## What is being asked
The response must restate the data exactly, with nothing left out.

## Material shown
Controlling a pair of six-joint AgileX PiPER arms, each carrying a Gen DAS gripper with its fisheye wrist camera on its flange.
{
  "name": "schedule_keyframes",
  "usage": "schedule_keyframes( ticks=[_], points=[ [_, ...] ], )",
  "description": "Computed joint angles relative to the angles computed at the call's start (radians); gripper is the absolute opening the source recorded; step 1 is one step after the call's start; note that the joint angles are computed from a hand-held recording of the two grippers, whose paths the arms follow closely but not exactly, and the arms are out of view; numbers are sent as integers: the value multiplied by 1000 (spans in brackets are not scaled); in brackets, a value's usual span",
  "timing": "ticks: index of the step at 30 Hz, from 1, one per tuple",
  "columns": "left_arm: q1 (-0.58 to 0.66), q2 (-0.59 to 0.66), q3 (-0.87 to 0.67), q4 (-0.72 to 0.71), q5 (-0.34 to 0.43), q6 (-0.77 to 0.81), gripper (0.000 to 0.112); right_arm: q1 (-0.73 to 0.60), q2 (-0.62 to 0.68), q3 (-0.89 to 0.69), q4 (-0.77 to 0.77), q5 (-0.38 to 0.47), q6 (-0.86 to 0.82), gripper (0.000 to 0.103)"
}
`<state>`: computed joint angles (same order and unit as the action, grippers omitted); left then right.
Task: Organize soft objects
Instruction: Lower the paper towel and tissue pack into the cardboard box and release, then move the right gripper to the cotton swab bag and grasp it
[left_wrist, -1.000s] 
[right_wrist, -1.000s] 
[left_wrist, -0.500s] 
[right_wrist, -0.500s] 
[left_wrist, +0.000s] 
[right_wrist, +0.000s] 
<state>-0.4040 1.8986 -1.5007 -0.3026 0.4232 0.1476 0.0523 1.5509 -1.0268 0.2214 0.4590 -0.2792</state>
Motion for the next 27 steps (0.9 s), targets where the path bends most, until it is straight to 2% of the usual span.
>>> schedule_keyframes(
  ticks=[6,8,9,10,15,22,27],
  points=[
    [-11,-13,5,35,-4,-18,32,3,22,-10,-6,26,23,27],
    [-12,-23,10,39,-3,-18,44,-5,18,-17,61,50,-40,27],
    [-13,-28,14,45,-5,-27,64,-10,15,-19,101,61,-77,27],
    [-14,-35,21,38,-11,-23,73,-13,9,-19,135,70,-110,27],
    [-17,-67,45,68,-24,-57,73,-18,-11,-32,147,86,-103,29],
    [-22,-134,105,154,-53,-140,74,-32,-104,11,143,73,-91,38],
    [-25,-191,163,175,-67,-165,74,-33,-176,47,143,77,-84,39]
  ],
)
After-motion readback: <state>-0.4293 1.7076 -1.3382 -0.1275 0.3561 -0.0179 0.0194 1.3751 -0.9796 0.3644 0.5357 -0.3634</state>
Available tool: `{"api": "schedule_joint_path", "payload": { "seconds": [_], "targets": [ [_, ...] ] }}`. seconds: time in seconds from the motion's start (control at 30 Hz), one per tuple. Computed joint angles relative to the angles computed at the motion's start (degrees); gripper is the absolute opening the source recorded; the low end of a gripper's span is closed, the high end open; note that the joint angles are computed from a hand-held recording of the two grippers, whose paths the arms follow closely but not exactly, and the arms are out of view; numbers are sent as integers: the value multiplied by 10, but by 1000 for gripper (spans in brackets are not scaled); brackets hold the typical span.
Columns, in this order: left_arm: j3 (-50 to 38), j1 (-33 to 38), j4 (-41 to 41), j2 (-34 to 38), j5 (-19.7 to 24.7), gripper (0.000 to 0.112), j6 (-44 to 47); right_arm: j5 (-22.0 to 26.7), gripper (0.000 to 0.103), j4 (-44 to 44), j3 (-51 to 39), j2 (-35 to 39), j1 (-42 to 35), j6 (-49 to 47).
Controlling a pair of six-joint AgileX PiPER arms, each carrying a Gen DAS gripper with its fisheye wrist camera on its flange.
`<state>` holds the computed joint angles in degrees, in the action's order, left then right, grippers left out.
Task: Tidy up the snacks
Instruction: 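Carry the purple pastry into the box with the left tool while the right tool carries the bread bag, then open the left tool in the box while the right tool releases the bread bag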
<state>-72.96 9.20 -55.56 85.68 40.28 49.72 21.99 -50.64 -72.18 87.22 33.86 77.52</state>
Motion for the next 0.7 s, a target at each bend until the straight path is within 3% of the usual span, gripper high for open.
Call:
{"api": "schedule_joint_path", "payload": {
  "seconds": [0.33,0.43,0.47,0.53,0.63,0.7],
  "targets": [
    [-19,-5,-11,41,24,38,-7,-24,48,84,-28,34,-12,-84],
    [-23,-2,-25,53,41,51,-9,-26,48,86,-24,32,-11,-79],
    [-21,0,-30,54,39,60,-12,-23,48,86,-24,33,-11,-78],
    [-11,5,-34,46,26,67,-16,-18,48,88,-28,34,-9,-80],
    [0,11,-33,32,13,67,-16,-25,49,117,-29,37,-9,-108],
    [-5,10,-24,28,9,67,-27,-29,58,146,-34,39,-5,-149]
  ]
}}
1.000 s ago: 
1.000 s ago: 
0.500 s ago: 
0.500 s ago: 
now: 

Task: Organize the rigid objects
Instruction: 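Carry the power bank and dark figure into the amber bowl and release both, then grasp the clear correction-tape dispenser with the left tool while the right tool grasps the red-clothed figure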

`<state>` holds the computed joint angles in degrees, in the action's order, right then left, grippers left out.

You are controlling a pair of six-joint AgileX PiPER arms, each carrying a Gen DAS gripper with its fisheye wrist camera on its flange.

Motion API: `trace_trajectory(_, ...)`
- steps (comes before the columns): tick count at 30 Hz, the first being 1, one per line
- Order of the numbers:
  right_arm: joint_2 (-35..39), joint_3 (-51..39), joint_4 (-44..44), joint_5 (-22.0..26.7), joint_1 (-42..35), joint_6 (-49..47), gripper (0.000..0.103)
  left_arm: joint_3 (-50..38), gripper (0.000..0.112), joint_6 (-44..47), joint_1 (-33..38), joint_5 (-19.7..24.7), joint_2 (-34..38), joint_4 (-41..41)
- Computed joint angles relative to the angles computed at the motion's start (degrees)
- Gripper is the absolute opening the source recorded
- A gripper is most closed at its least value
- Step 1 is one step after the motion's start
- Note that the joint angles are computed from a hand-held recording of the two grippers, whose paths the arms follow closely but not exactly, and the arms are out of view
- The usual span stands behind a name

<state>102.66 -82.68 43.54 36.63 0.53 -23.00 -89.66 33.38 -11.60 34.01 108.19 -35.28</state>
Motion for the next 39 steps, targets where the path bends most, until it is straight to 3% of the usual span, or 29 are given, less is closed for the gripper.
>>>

## Solution to this problem
Controlling a pair of six-joint AgileX PiPER arms, each carrying a Gen DAS gripper with its fisheye wrist camera on its flange.
{
  "name": "schedule_keyframes",
  "usage": "schedule_keyframes( ticks=[_], points=[ [_, ...] ], )",
  "description": "Computed joint angles relative to the angles computed at the call's start (radians); gripper is the absolute opening the source recorded; step 1 is one step after the call's start; note that the joint angles are computed from a hand-held recording of the two grippers, whose paths the arms follow closely but not exactly, and the arms are out of view; numbers are sent as integers: the value multiplied by 1000 (spans in brackets are not scaled); in brackets, a value's usual span",
  "timing": "ticks: index of the step at 30 Hz, from 1, one per tuple",
  "columns": "left_arm: q1 (-0.58 to 0.66), q2 (-0.59 to 0.66), q3 (-0.87 to 0.67), q4 (-0.72 to 0.71), q5 (-0.34 to 0.43), q6 (-0.77 to 0.81), gripper (0.000 to 0.112); right_arm: q1 (-0.73 to 0.60), q2 (-0.62 to 0.68), q3 (-0.89 to 0.69), q4 (-0.77 to 0.77), q5 (-0.38 to 0.47), q6 (-0.86 to 0.82), gripper (0.000 to 0.103)"
}
`<state>`: computed joint angles (same order and unit as the action, grippers omitted); left then right.
Task: Organize soft objects
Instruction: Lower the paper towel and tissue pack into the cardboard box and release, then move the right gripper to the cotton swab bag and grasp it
[left_wrist, -1.000s] 
[right_wrist, -1.000s] 
[left_wrist, -0.500s] 
[right_wrist, -0.500s] 
[left_wrist, +0.000s] 
[right_wrist, +0.000s] 
<state>-0.4040 1.8986 -1.5007 -0.3026 0.4232 0.1476 0.0523 1.5509 -1.0268 0.2214 0.4590 -0.2792</state>
Motion for the next 27 steps (0.9 s), targets where the path bends most, until it is straight to 2% of the usual span.
>>> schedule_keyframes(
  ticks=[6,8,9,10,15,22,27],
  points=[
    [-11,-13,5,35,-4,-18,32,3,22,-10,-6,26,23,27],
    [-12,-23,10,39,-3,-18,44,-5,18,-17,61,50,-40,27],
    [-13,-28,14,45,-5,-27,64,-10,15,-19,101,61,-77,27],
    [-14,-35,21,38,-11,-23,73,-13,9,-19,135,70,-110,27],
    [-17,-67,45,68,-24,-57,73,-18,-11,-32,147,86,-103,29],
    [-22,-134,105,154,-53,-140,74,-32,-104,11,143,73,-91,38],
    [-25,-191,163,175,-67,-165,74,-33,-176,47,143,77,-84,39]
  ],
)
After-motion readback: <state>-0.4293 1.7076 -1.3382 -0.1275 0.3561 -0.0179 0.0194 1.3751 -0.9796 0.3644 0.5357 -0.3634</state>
Available tool: `{"api": "schedule_joint_path", "payload": { "seconds": [_], "targets": [ [_, ...] ] }}`. seconds: time in seconds from the motion's start (control at 30 Hz), one per tuple. Computed joint angles relative to the angles computed at the motion's start (degrees); gripper is the absolute opening the source recorded; the low end of a gripper's span is closed, the high end open; note that the joint angles are computed from a hand-held recording of the two grippers, whose paths the arms follow closely but not exactly, and the arms are out of view; numbers are sent as integers: the value multiplied by 10, but by 1000 for gripper (spans in brackets are not scaled); brackets hold the typical span.
Columns, in this order: left_arm: j3 (-50 to 38), j1 (-33 to 38), j4 (-41 to 41), j2 (-34 to 38), j5 (-19.7 to 24.7), gripper (0.000 to 0.112), j6 (-44 to 47); right_arm: j5 (-22.0 to 26.7), gripper (0.000 to 0.103), j4 (-44 to 44), j3 (-51 to 39), j2 (-35 to 39), j1 (-42 to 35), j6 (-49 to 47).
Controlling a pair of six-joint AgileX PiPER arms, each carrying a Gen DAS gripper with its fisheye wrist camera on its flange.
`<state>` holds the computed joint angles in degrees, in the action's order, left then right, grippers left out.
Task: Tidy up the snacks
Instruction: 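Carry the purple pastry into the box with the left tool while the right tool carries the bread bag, then open the left tool in the box while the right tool releases the bread bag
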<state>-72.96 9.20 -55.56 85.68 40.28 49.72 21.99 -50.64 -72.18 87.22 33.86 77.52</state>
Motion for the next 0.7 s, a target at each bend until the straight path is within 3% of the usual span, gripper high for open.
Call:
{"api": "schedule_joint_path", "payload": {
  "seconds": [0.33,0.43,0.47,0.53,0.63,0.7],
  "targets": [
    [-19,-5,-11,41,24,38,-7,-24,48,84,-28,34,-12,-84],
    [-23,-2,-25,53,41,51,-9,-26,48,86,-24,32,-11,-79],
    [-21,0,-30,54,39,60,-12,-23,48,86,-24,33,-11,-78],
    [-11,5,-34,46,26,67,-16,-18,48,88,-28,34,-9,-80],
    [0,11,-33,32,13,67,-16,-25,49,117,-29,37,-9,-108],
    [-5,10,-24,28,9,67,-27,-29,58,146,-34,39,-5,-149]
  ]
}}
1.000 s ago: 
1.000 s ago: 
0.500 s ago: 
0.500 s ago: 
now: 

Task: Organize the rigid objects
Instruction: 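Carry the power bank and dark figure into the amber bowl and release both, then grasp the clear correction-tape dispenser with the left tool while the right tool grasps the red-clothed figure
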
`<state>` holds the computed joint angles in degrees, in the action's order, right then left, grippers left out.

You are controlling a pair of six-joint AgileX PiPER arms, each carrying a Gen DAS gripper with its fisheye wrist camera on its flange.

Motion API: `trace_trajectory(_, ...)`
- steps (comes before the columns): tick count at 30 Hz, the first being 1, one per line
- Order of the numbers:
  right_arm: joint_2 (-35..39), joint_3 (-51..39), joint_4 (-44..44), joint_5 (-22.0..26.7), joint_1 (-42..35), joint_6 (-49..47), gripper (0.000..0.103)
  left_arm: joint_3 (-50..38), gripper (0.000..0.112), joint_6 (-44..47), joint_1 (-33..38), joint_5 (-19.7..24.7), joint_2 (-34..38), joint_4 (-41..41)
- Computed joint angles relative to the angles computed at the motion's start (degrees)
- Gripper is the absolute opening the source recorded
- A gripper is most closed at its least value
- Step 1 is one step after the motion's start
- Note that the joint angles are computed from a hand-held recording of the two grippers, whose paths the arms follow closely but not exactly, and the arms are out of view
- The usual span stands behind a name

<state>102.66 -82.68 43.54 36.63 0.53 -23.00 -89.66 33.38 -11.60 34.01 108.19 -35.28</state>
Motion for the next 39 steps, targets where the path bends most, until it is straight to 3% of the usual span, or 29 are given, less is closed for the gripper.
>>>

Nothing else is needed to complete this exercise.